Talking to the Business Recorder, Rehan Jafri, President, Karachi Tax Bar Association (KTBA) said that the show cause notices, which were being issued to ask the taxpayers to show why the tax returns filed for TY 2021, were taken as deemed assessments under the Ordinance.

He said that provisions of Section 221 of the Ordinance empowered a commissioner to amend any order passed by him. The issue of adjustment of the previous year’s refund, however, does not come within the ambit or scope of rectification of mistake as provided under Section 221 of the Ordinance.

The Section 221 of the Ordinance, states that a Commissioner may rectify “ANY ORDER PASSED BY HIM”, while in the instant case, no formal order, using the application of mind, has been passed by the learned Commissioner Inland Revenue (“CIR”) himself or by any of his learned predecessor. It would not be out of context to elaborate here that clause (b) of sub-section (1) of Section 120 of the Ordinance provides that a return filed to be taken as an assessment order passed by the CIR.

Jafri said that he sent the letter to the chairman FBR, informing him about the issue. He said that the purpose of the letter was nothing but to inform the FBR chairman about the illegality, which was allowed to permeate through the whole process.

It is by virtue of this deeming provision and the fiction of law, the return filed is treated as an assessment order, which, however, by any stretch of the imagination, cannot be treated as formal assessment order and would have factually been passed by a CIR.

This dictum is validated by the superior courts in a number of cases. A very relevant judgment in this regard would be that given by LHC wherein the ratio has been settled (W.P No. 13284 of 2012).

He said that if the illegality was not arrested at the beginning of the process, it would render the whole exercise to end in the inevitable litigation between the taxpayer and the department, which could well be avoided now, adding that the refund became due when the assessment order under Section 120 of the Ordinance came into existence and thereafter the refunds of previous years could very much be adjusted against the liability of current year.

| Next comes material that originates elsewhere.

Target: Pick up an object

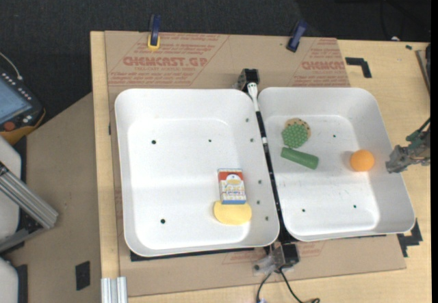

This legal notion has been endorsed by the judgments of the superior courts as well.

He said the KTBA completely endorsed that any shortfall of payment of tax was ought to be made in full and if any erroneous adjustment of tax refunds was proved, the same should be recovered and paid without any resistance, but only and strictly according to the given and due process of law.

Moreover, if there was any shortfall in the return including a short payment of tax and/or incorrect adjustment of tax or incorrect adjustment previous year’s refund, the correct course of action should have been the issuance of notice under sub-section (3) of Section 120 of the Ordinance, which provides that where a return is not complete, the CIR shall issue a notice to the taxpayer informing him of the deficiencies in the return of income including short payment of tax payable and asking him to provide such information.

KTBA in its letter urged the FBR that no such notice has been issued in the first place, the tax return filed would be taken to be completed and without any deficiencies and, therefore, any assumption of jurisdiction under Section 221 of the Ordinance would fundamentally be incorrect and requested to withdraw these notices, creating unnecessary agony and distress to the taxpayers of the country.